Aim of the task
An exact, complete copy of the lines below is the expected answer.

Data records
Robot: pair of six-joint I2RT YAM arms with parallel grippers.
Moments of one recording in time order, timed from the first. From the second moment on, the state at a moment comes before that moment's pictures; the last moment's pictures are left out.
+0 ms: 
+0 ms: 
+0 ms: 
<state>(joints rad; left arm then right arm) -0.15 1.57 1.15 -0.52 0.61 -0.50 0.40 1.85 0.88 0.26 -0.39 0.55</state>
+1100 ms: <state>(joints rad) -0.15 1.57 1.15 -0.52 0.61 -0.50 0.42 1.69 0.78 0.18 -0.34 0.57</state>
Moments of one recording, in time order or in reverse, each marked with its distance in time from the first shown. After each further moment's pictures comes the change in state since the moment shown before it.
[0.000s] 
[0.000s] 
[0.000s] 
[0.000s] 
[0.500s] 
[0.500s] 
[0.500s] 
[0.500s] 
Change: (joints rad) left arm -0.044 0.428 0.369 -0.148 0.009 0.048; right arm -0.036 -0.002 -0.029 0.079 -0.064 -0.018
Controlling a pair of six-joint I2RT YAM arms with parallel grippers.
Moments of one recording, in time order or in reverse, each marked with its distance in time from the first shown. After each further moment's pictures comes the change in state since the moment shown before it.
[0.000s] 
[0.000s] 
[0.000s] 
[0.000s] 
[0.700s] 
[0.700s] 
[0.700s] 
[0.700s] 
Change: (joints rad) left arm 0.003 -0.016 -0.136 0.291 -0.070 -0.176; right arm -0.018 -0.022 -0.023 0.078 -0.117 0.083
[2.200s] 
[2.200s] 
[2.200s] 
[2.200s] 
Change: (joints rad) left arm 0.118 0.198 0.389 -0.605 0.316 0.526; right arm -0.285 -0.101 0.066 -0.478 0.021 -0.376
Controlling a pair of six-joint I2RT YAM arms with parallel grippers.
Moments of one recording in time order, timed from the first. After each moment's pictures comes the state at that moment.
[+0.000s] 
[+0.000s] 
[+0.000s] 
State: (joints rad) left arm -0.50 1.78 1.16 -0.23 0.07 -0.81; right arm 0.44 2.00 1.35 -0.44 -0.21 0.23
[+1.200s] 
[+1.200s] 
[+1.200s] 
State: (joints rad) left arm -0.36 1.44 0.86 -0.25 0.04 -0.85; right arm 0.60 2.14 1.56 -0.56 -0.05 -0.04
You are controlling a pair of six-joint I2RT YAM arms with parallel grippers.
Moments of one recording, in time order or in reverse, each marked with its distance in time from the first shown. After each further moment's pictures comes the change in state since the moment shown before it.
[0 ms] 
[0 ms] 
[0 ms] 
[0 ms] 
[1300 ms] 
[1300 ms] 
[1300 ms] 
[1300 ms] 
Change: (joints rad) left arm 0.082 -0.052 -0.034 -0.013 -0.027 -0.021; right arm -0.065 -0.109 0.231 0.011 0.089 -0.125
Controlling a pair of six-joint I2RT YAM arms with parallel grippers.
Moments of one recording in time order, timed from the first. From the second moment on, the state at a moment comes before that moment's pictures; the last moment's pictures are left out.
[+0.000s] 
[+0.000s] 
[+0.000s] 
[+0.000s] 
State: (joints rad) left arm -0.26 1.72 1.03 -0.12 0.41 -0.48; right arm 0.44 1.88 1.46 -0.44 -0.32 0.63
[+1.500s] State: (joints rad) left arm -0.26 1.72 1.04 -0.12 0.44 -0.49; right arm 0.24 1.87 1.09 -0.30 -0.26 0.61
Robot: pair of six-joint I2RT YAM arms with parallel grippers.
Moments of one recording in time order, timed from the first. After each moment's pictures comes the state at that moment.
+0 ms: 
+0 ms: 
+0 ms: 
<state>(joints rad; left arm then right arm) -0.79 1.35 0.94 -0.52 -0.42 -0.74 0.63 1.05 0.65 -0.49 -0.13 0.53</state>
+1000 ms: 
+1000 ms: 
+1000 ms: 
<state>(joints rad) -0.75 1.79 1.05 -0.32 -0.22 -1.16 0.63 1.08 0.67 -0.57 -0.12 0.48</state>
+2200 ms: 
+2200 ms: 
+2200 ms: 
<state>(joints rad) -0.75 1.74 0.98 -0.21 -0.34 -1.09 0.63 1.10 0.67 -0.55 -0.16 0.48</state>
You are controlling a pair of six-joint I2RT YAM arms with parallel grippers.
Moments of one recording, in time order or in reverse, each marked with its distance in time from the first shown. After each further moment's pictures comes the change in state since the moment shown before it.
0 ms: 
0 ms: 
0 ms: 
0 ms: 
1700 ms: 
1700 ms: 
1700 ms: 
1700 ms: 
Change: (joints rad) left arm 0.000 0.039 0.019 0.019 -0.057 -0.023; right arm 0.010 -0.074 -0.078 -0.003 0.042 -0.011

Your response
Robot: pair of six-joint I2RT YAM arms with parallel grippers.
Moments of one recording in time order, timed from the first. From the second moment on, the state at a moment comes before that moment's pictures; the last moment's pictures are left out.
+0 ms: 
+0 ms: 
+0 ms: 
<state>(joints rad; left arm then right arm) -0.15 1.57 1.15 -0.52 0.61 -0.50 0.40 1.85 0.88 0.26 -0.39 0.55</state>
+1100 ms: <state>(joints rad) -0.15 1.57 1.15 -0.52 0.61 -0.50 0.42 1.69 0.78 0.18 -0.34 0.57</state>
Moments of one recording, in time order or in reverse, each marked with its distance in time from the first shown. After each further moment's pictures comes the change in state since the moment shown before it.
[0.000s] 
[0.000s] 
[0.000s] 
[0.000s] 
[0.500s] 
[0.500s] 
[0.500s] 
[0.500s] 
Change: (joints rad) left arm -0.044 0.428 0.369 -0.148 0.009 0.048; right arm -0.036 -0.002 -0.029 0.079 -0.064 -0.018
Controlling a pair of six-joint I2RT YAM arms with parallel grippers.
Moments of one recording, in time order or in reverse, each marked with its distance in time from the first shown. After each further moment's pictures comes the change in state since the moment shown before it.
[0.000s] 
[0.000s] 
[0.000s] 
[0.000s] 
[0.700s] 
[0.700s] 
[0.700s] 
[0.700s] 
Change: (joints rad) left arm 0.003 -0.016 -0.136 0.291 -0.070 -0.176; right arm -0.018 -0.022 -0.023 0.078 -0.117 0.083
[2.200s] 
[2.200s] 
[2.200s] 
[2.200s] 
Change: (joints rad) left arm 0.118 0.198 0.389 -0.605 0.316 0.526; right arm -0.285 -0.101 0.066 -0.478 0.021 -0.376
Controlling a pair of six-joint I2RT YAM arms with parallel grippers.
Moments of one recording in time order, timed from the first. After each moment's pictures comes the state at that moment.
[+0.000s] 
[+0.000s] 
[+0.000s] 
State: (joints rad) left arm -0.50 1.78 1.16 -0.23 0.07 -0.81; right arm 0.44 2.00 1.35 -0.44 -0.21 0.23
[+1.200s] 
[+1.200s] 
[+1.200s] 
State: (joints rad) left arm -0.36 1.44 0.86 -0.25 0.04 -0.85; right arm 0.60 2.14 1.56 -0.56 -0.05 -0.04
You are controlling a pair of six-joint I2RT YAM arms with parallel grippers.
Moments of one recording, in time order or in reverse, each marked with its distance in time from the first shown. After each further moment's pictures comes the change in state since the moment shown before it.
[0 ms] 
[0 ms] 
[0 ms] 
[0 ms] 
[1300 ms] 
[1300 ms] 
[1300 ms] 
[1300 ms] 
Change: (joints rad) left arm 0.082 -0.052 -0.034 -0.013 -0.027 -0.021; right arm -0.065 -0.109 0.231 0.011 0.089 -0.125
Controlling a pair of six-joint I2RT YAM arms with parallel grippers.
Moments of one recording in time order, timed from the first. From the second moment on, the state at a moment comes before that moment's pictures; the last moment's pictures are left out.
[+0.000s] 
[+0.000s] 
[+0.000s] 
[+0.000s] 
State: (joints rad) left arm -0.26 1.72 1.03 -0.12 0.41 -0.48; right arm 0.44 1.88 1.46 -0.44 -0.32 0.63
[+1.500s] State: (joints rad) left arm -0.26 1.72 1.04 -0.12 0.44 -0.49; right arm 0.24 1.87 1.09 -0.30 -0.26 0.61
Robot: pair of six-joint I2RT YAM arms with parallel grippers.
Moments of one recording in time order, timed from the first. After each moment's pictures comes the state at that moment.
+0 ms: 
+0 ms: 
+0 ms: 
<state>(joints rad; left arm then right arm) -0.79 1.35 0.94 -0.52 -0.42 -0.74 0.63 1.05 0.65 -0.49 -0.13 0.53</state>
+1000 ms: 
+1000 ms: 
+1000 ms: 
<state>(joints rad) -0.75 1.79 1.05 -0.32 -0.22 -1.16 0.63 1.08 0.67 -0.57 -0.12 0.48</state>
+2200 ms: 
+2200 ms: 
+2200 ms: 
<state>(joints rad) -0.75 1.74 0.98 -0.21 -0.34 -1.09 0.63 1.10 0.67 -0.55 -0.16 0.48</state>
You are controlling a pair of six-joint I2RT YAM arms with parallel grippers.
Moments of one recording, in time order or in reverse, each marked with its distance in time from the first shown. After each further moment's pictures comes the change in state since the moment shown before it.
0 ms: 
0 ms: 
0 ms: 
0 ms: 
1700 ms: 
1700 ms: 
1700 ms: 
1700 ms: 
Change: (joints rad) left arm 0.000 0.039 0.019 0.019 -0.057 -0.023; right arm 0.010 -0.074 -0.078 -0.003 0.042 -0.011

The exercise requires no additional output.